Code efficiency: C and assembly help!

Using 32 bit word length, the BF706 is capable of 400 MMACs. so at a sample rate of 48 kHz, the maximum theoretical FIR filter length is 4e8/48e3 = 8333 taps. Using assembly, I can get very close to this - 8050 taps, 97%. Here is the kernel of the convolution:

A1:0+= R0 * R1 || R0 = [I0++] || R1 = [I1++]; // Filter left

This uses a parallel move and increment. However, in C, I can only manage 1024 coefficients, no matter what I do. Here is the code:

   int k;
   long fract temp;
   for (k=0;k<=modtype;k++)
      temp=h[k]*x[n++];               // Convolve
      y+=temp;                        // Convolve

I am using the & function to implement a circular buffer - modtype is a constant with a value of 1023. If this is increased to 2047, the audio output is degraded since it cannot complete the MACs before the next sample.
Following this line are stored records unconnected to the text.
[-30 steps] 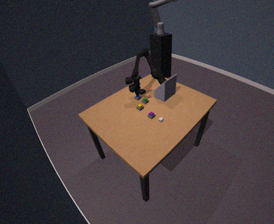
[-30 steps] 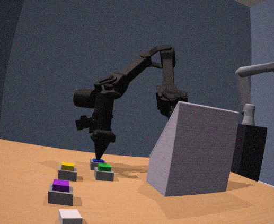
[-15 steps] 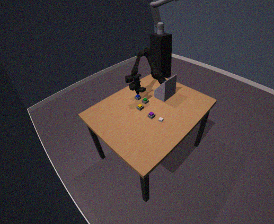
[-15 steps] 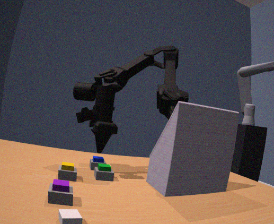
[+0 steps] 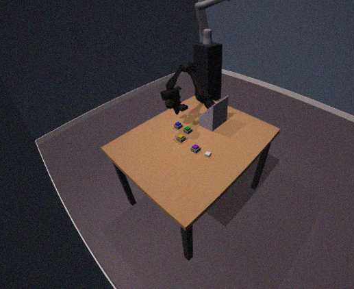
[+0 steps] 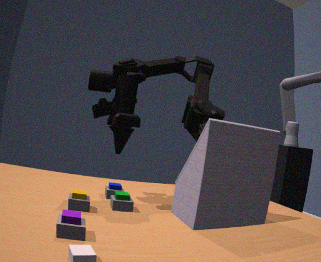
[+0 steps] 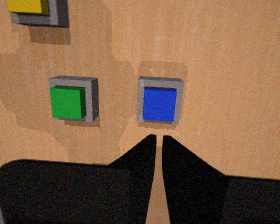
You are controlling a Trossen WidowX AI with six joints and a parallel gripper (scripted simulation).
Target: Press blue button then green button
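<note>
Right now the green button is 100 mm to the left of my gripper tip, 90 mm below it and 20 mm behind it. Round my gripper tip: blue button 90 mm below; purple button 290 mm to the left, 90 mm below, 80 mm ahead; yellow button 140 mm to the left, 90 mm below, 80 mm ahead.
</note>
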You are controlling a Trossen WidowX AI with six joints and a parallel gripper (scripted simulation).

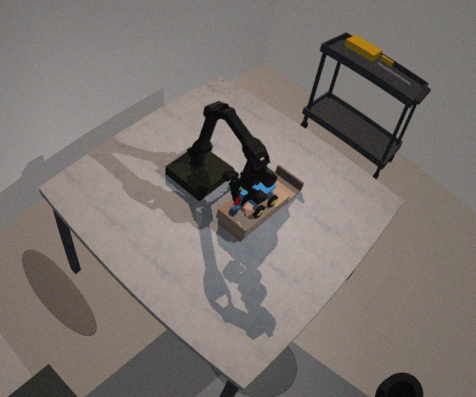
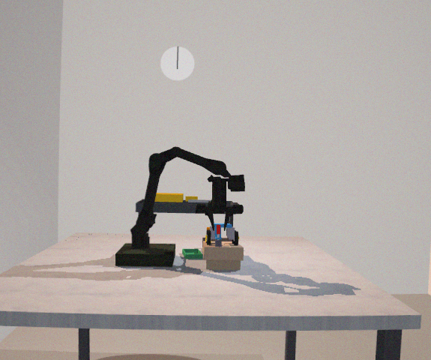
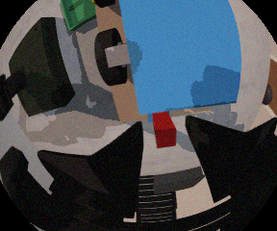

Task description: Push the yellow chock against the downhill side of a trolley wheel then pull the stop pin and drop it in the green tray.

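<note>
The red-headed stop pin is 1 cm to the right of my gripper tip and 1 cm below it. Also, from my gripper tip: ramp 11 cm to the left, 10 cm below; yellow chock 8 cm behind, 19 cm to the left, 6 cm below; blue-decked trolley 10 cm to the left, 3 cm below.
</note>
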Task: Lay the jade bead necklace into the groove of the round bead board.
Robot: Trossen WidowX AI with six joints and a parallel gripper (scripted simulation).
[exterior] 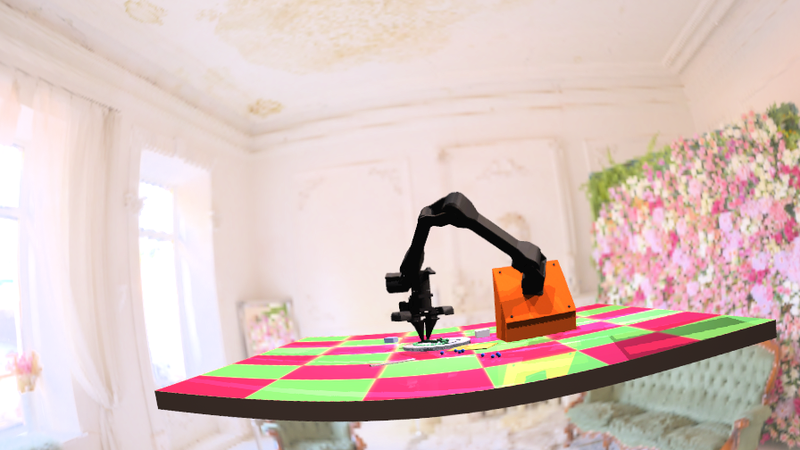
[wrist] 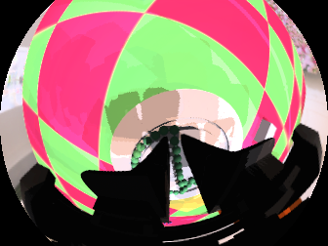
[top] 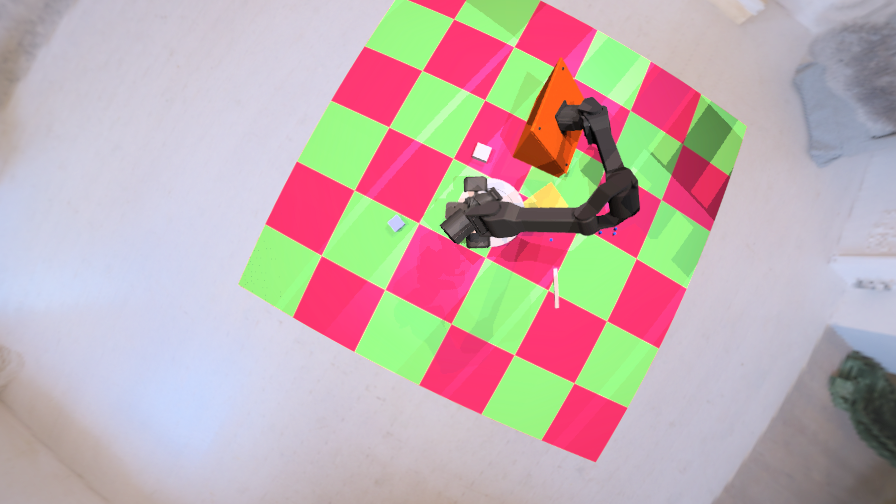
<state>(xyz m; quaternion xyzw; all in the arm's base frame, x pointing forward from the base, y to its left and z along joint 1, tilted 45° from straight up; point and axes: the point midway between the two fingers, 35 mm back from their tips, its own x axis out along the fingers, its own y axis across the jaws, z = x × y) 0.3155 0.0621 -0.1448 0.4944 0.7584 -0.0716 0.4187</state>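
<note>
The round bead board is 4 cm behind my gripper tip, 4 cm to the left of it and 1 cm below it. Also, from my gripper tip: pale blue cube (14 cm ahead, 18 cm to the right, 1 cm below); then white cube (17 cm behind, 8 cm to the right); then yellow patch (15 cm behind, 16 cm to the left, 1 cm below).
</note>
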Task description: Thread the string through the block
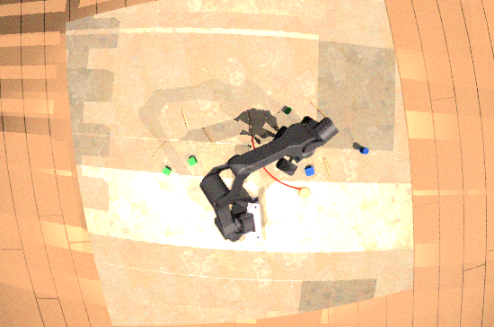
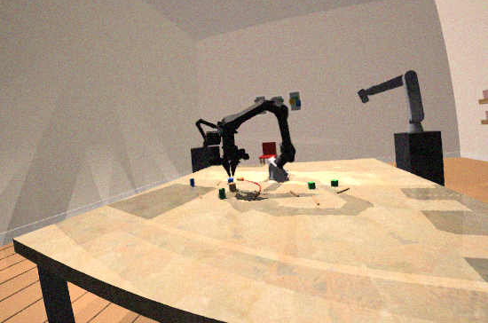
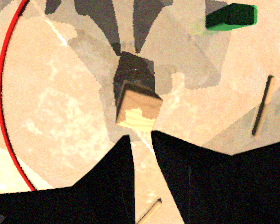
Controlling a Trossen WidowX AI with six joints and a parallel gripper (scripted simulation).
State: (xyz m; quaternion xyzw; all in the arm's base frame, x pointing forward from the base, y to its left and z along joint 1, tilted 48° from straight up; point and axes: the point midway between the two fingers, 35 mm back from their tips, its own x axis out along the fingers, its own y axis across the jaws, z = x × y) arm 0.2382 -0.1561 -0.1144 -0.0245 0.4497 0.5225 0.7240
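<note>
The wooden block is 40 mm below my gripper tip and 10 mm ahead of it. The rest, counted from my gripper tip: blue cube (100 mm behind, 50 mm to the right, 50 mm below); round wooden button (180 mm behind, 50 mm below, 20 mm to the right); thin wooden stick (140 mm to the left, 80 mm ahead, 60 mm below).
</note>
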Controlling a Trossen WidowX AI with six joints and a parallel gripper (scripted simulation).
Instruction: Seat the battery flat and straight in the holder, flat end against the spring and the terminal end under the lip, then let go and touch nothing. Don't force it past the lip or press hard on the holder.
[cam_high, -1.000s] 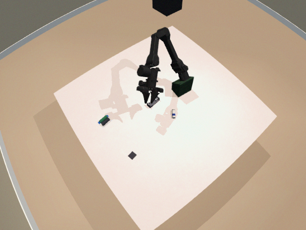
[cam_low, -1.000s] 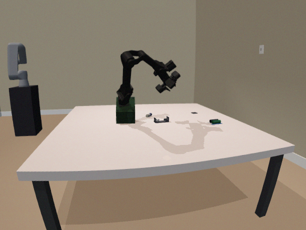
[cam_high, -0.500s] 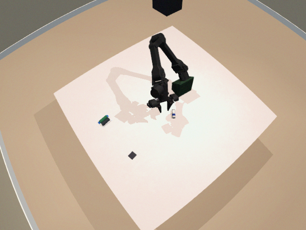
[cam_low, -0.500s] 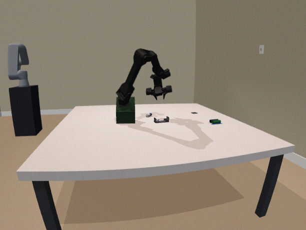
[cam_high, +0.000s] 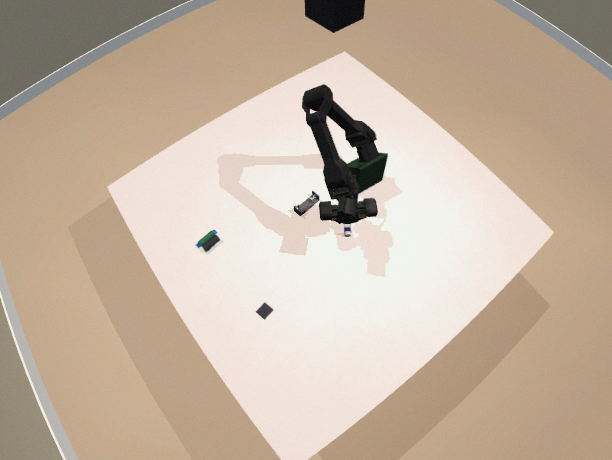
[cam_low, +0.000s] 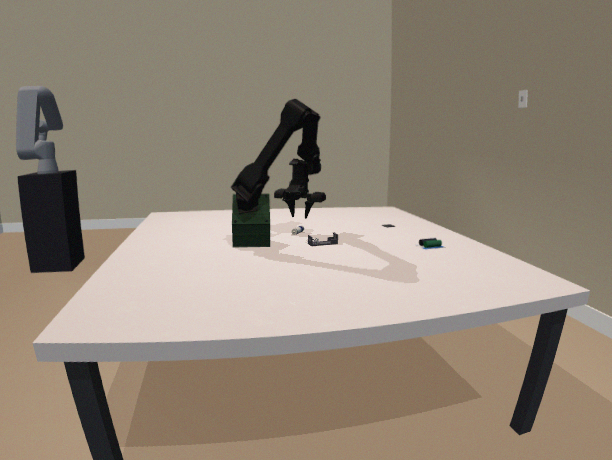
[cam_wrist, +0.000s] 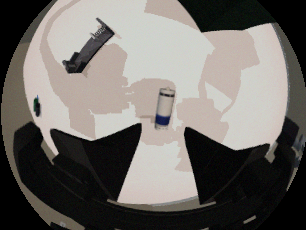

The use of temp is advised in the optimisation data sheet, and it does improve the speed. However, it is still way short of 8050.

I would really appreciate some help on this - I have tried all the pragmas, and all of the optimisation tricks. Nothing works. I note that the disassembly looks really cluttered.

Both programs use sample by sample filtering.